• _THE DATA_:
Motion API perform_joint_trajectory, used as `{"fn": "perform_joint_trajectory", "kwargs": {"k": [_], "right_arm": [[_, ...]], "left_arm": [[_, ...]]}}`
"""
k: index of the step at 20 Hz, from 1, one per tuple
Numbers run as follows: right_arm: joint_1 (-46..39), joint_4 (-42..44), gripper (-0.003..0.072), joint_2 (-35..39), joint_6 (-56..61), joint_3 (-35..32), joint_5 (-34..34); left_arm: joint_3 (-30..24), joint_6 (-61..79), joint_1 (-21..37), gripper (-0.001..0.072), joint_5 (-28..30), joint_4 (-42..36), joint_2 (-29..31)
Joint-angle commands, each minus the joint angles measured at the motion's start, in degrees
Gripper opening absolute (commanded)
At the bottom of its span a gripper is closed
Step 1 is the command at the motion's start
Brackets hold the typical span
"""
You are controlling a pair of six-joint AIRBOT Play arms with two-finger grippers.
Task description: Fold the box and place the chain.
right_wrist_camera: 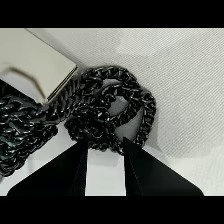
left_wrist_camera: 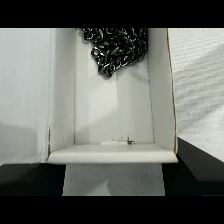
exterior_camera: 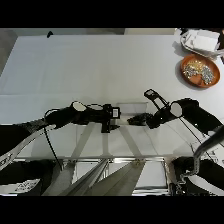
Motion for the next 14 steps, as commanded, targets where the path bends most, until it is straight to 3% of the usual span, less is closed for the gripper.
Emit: {"fn": "perform_joint_trajectory", "kwargs": {"k": [1, 3, 8, 14], "right_arm": [[0.07, -0.15, 0.0143, -0.04, 0.13, -0.50, -0.26], [0.07, -0.15, 0.0041, -0.04, 0.09, -0.50, -0.22], [0.07, -0.50, 0.0011, 1.25, 0.15, -0.33, 0.07], [0.07, -3.52, 0.0011, 12.26, 1.05, 0.83, 1.25]], "left_arm": [[0.00, 0.00, -0.02, 0.0088, 0.00, 0.02, 0.04], [0.00, 0.00, -0.02, 0.0088, 0.02, 0.02, 0.04], [0.00, 0.00, -0.02, 0.0088, 0.02, 0.02, 0.04], [0.00, 0.00, -0.02, 0.0088, 0.02, 0.02, 0.04]]}}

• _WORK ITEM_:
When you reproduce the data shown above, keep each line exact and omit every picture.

• _SOLUTION BELOW_:
Motion API perform_joint_trajectory, used as `{"fn": "perform_joint_trajectory", "kwargs": {"k": [_], "right_arm": [[_, ...]], "left_arm": [[_, ...]]}}`
"""
k: index of the step at 20 Hz, from 1, one per tuple
Numbers run as follows: right_arm: joint_1 (-46..39), joint_4 (-42..44), gripper (-0.003..0.072), joint_2 (-35..39), joint_6 (-56..61), joint_3 (-35..32), joint_5 (-34..34); left_arm: joint_3 (-30..24), joint_6 (-61..79), joint_1 (-21..37), gripper (-0.001..0.072), joint_5 (-28..30), joint_4 (-42..36), joint_2 (-29..31)
Joint-angle commands, each minus the joint angles measured at the motion's start, in degrees
Gripper opening absolute (commanded)
At the bottom of its span a gripper is closed
Step 1 is the command at the motion's start
Brackets hold the typical span
"""
You are controlling a pair of six-joint AIRBOT Play arms with two-finger grippers.
Task description: Fold the box and place the chain.
right_wrist_camera: 
left_wrist_camera: 
exterior_camera: 
Motion for the next 14 steps, as commanded, targets where the path bends most, until it is straight to 3% of the usual span, less is closed for the gripper.
Emit: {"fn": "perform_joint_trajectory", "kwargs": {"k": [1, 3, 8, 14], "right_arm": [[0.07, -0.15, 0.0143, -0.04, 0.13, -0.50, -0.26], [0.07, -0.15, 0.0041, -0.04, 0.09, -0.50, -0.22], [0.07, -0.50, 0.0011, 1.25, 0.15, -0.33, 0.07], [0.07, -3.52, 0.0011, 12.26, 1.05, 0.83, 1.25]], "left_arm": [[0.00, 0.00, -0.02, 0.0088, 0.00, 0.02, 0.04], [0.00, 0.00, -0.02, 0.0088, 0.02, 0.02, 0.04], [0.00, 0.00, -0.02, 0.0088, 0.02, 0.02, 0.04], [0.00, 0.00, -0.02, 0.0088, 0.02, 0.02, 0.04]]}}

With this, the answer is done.